Review the material line by line. Identify and copy every line that contains the string "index".

◆ ◆ ◆ ◆ ◆ ◆ ◆

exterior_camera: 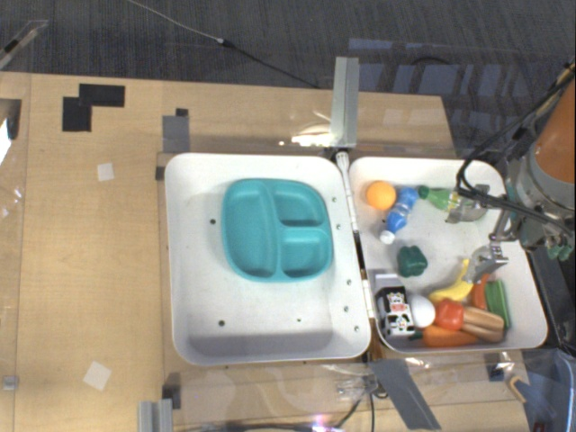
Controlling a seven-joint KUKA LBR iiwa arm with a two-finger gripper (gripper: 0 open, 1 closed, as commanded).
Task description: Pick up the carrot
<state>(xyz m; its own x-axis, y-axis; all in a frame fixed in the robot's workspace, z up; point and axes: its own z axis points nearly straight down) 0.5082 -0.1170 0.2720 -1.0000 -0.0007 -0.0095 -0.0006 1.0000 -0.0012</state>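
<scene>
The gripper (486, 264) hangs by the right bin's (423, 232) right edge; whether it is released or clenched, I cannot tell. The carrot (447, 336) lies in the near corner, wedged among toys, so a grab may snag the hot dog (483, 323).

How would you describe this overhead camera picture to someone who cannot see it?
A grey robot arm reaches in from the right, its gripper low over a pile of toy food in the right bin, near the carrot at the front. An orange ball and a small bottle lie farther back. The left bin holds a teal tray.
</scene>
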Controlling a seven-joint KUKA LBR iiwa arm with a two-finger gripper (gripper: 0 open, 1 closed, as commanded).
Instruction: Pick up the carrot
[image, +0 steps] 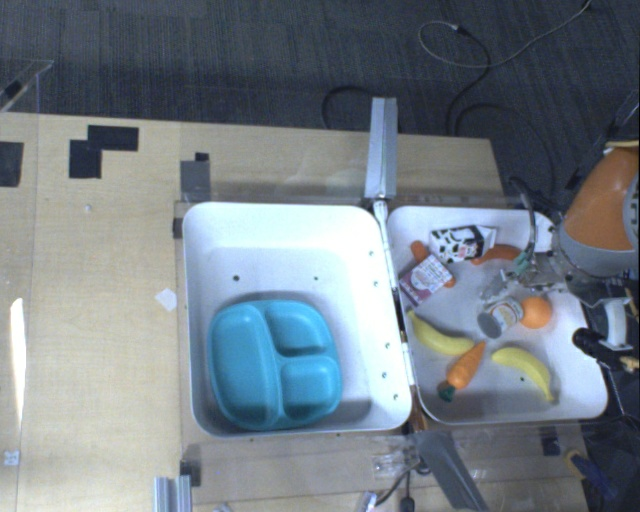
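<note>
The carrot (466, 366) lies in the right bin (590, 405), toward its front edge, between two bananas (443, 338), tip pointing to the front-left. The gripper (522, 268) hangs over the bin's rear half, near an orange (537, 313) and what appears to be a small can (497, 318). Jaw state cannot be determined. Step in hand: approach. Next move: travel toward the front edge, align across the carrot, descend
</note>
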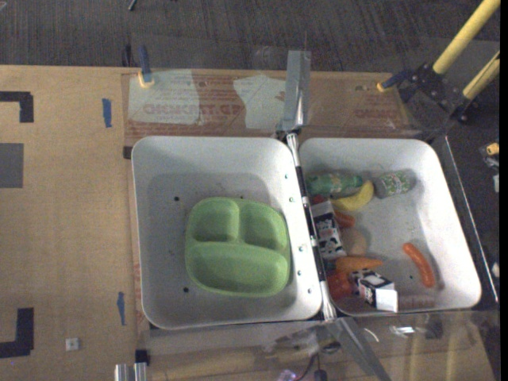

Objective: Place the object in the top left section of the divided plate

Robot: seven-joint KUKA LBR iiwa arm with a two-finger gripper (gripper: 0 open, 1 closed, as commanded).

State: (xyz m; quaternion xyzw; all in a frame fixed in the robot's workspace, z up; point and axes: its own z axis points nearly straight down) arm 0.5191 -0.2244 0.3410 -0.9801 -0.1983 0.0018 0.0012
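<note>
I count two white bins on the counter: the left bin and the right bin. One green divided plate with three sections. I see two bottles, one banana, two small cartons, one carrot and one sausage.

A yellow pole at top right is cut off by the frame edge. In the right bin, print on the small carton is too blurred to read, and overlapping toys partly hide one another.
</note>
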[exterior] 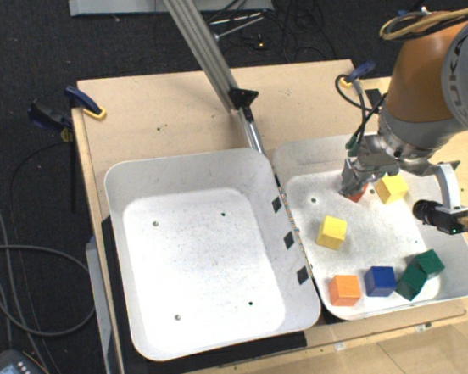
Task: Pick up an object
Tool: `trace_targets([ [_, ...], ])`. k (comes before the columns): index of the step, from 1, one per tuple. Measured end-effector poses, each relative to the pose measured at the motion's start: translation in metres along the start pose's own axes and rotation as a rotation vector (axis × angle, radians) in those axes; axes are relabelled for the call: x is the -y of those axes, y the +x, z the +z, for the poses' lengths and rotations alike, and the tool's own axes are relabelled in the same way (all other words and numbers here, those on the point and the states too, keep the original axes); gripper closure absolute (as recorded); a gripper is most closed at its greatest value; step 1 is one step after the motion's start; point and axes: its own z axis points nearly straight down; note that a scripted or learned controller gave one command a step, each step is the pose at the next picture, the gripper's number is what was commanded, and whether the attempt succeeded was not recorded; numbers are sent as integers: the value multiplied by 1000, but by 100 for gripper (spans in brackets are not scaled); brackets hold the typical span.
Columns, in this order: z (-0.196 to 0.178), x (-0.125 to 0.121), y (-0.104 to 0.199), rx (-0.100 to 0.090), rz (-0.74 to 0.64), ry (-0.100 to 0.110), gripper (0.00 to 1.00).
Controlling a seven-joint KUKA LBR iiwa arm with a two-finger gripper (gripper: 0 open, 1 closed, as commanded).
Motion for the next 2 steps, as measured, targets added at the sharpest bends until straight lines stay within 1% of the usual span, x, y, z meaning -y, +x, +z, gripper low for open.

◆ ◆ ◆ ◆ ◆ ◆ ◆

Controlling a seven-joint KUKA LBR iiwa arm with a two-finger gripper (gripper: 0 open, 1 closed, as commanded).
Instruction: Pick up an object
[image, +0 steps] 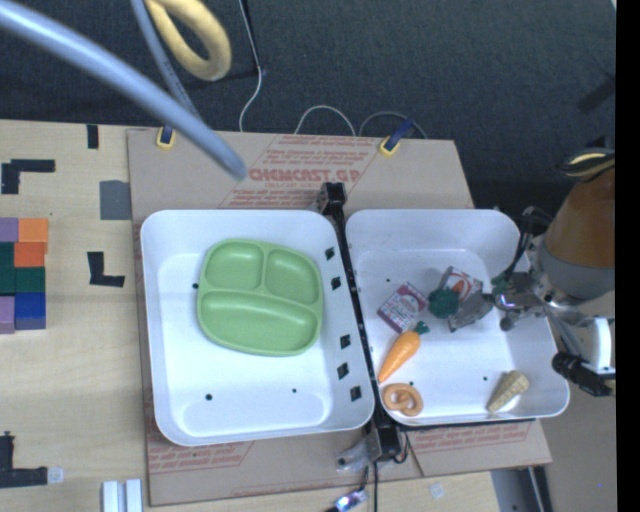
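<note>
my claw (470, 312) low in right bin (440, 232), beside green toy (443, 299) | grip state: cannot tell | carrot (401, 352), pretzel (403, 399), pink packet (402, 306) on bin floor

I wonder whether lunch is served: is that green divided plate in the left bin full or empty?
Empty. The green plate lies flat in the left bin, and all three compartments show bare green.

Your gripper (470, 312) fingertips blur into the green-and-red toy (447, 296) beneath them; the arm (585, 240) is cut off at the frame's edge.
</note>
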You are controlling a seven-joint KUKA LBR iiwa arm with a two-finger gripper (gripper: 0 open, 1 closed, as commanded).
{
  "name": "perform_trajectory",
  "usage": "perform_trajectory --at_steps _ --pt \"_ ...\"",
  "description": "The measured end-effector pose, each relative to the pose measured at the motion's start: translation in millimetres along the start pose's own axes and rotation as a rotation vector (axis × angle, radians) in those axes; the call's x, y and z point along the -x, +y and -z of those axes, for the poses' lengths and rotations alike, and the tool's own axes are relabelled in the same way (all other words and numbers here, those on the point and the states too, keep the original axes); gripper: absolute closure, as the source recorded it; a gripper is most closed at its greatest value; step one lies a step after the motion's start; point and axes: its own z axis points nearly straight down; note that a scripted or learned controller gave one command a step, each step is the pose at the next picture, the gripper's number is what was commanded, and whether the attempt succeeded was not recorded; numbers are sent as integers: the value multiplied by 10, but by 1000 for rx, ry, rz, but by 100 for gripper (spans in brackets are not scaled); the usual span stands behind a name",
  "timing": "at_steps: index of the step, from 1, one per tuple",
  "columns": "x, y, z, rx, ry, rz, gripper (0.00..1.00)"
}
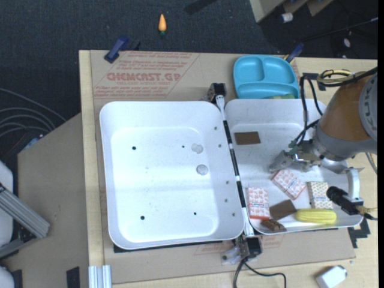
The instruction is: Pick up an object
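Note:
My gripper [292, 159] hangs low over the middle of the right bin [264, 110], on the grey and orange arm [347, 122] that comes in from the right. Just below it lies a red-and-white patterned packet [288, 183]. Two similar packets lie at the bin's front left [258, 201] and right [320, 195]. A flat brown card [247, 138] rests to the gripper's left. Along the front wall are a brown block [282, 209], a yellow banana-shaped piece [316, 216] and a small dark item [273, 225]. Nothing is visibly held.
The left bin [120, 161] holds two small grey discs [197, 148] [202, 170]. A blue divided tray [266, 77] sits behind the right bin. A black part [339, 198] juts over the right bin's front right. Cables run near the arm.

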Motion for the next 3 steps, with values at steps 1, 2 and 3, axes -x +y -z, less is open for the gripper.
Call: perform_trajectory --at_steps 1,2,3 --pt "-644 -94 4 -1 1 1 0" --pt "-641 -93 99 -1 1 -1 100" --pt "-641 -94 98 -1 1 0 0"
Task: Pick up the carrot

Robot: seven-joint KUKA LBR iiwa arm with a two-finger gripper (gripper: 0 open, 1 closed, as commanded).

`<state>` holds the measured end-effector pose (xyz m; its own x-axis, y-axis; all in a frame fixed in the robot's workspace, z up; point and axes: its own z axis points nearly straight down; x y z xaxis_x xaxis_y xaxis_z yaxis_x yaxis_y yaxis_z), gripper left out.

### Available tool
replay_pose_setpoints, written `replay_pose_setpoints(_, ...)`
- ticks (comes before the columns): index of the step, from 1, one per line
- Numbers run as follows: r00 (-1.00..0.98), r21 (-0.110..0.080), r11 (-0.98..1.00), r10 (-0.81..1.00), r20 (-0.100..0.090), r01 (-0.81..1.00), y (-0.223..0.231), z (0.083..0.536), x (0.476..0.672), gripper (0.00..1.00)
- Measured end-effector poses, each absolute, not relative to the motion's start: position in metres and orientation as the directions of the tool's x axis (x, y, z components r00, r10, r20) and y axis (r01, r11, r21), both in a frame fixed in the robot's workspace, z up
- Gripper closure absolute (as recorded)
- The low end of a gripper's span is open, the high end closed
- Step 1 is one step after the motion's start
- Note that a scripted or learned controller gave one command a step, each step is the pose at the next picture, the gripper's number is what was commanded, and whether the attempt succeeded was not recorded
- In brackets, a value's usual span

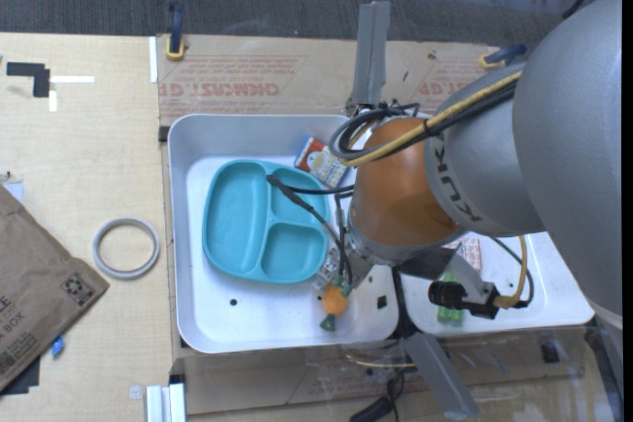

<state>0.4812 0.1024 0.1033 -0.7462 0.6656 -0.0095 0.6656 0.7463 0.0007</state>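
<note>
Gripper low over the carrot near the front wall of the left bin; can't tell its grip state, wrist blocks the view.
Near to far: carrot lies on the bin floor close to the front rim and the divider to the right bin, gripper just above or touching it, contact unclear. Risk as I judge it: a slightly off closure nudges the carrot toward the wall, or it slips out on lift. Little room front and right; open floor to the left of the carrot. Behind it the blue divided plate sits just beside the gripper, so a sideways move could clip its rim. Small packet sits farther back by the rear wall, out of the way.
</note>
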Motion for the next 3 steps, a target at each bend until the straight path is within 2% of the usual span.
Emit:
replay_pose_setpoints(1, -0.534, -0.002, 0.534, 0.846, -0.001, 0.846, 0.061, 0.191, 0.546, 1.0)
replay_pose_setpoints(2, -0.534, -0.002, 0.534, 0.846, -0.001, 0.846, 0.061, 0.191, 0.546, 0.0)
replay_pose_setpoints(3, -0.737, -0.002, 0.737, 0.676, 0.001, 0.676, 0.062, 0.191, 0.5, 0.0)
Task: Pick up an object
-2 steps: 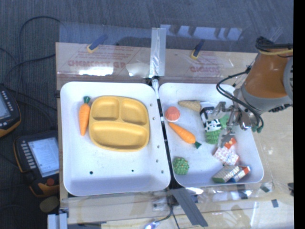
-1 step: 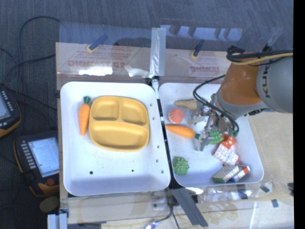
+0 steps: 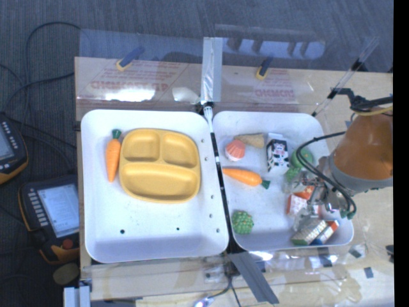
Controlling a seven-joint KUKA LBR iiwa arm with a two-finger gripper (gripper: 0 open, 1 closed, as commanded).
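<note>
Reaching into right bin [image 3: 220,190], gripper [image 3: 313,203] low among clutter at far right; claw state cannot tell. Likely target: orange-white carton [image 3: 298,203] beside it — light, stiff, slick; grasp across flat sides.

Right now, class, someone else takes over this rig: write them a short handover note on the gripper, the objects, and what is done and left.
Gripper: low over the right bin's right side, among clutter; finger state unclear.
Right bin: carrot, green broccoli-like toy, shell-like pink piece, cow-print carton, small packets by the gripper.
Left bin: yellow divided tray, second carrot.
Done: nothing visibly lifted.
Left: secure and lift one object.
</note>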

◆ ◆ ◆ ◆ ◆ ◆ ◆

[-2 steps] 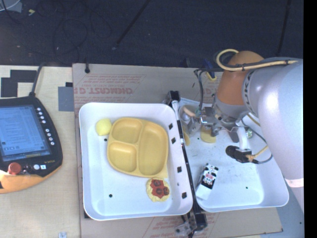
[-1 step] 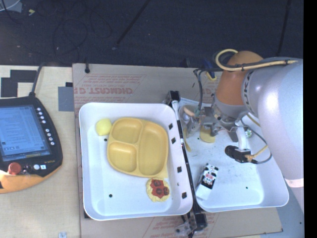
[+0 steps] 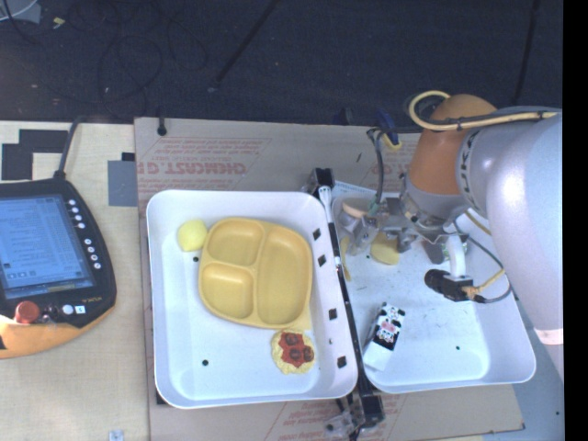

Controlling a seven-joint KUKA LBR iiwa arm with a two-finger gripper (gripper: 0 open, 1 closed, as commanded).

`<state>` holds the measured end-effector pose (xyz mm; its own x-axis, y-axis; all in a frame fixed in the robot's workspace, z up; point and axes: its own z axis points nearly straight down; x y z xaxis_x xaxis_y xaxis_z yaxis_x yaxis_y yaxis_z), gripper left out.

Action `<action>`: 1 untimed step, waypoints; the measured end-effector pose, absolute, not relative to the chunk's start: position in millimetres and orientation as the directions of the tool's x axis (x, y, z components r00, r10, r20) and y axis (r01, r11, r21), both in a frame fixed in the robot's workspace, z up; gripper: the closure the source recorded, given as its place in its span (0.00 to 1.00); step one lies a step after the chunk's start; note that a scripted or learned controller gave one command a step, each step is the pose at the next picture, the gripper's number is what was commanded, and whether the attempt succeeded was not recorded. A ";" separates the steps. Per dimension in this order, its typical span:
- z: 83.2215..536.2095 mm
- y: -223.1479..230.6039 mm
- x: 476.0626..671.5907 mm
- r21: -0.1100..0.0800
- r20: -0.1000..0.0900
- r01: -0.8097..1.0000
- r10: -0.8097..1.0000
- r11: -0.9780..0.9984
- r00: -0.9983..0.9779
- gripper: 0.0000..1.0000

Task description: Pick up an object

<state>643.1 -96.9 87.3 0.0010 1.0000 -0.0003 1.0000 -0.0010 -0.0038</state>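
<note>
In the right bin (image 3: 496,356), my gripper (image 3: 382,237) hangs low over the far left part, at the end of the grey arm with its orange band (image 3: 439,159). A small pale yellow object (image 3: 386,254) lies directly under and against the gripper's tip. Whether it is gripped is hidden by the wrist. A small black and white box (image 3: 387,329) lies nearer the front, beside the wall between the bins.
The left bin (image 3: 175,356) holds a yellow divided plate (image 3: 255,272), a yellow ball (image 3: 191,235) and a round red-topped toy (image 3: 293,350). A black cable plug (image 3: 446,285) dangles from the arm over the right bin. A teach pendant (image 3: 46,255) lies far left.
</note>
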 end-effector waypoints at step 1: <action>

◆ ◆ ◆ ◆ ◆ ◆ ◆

* Exercise result:
Tool: `trace_targets([ [_, ...], ])`. k (comes before the columns): index of the step, from 1, one per tuple. Measured end-effector poses, each relative to the pose measured at the motion's start: translation in metres along the start pose's own axes and rotation as a rotation vector (axis × angle, radians) in those axes; axes are relabelled for the call: x is the -y of those axes, y the +x, z the +z, for the poses' lengths and rotations alike, and the tool's own axes are relabelled in the same way (all other words and numbers here, those on the point and the states too, keep the original axes); gripper closure absolute (as recorded); a gripper is most closed at its greatest value; step 1 is one step after the motion's start; point and axes: its own z axis points nearly straight down; note that a scripted or learned controller gave one command a step, each step is the pose at the next picture, the gripper's number is what was commanded, and whether the attempt succeeded was not recorded; numbers are sent as integers: the value multiplied by 1000, but by 100 for gripper (spans in brackets are not scaled); brackets hold the typical span.
  "timing": "at_steps: index of the step, from 1, one per tuple",
- ticks (comes before the columns): index of the step, from 1, one per line

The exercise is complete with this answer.